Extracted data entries
==*==
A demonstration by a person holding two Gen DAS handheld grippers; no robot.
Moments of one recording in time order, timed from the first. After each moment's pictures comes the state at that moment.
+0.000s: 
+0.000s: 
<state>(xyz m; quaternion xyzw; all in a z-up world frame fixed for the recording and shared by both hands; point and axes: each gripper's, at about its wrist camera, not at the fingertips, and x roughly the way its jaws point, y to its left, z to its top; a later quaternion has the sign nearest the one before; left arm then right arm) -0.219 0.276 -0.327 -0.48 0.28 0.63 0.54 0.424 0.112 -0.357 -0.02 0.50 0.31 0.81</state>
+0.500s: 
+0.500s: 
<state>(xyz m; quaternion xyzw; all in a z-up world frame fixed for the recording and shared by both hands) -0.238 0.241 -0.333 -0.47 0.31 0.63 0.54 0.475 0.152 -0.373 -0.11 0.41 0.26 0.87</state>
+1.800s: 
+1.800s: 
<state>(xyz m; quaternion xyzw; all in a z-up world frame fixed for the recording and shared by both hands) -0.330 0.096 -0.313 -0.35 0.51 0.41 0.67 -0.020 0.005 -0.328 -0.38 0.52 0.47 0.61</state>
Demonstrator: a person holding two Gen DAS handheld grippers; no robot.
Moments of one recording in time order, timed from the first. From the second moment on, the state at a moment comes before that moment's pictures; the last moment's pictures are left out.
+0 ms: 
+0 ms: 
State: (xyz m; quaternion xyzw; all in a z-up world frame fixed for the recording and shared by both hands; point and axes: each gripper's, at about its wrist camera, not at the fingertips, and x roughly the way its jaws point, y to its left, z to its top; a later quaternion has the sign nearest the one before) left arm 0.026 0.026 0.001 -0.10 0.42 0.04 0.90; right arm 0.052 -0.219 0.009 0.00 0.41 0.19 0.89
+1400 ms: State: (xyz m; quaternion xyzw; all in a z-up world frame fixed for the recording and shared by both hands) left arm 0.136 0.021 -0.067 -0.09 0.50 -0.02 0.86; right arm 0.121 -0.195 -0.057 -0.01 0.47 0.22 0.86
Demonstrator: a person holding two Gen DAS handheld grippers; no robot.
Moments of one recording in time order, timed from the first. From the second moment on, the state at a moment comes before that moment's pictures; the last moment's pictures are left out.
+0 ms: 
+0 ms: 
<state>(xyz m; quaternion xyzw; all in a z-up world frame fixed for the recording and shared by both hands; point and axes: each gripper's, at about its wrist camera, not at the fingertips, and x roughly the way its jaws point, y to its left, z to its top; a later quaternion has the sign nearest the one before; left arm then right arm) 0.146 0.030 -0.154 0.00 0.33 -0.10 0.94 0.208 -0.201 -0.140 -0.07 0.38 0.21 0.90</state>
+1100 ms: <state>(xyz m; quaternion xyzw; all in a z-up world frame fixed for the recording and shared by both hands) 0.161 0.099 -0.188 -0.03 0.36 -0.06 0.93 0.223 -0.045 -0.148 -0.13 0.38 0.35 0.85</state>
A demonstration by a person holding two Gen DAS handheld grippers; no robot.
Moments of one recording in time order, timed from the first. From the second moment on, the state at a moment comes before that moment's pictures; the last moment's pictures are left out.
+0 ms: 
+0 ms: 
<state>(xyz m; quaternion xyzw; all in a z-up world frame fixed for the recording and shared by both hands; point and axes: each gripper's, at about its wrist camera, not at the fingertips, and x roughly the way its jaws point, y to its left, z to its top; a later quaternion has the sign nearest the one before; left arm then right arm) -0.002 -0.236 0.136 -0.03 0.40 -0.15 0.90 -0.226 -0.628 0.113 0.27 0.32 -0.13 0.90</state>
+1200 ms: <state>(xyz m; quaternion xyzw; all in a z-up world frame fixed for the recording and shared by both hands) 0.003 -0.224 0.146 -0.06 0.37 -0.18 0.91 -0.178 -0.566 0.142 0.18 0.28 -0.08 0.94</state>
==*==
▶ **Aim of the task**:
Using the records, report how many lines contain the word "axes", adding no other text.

▶ **Reply to the exercise**:
4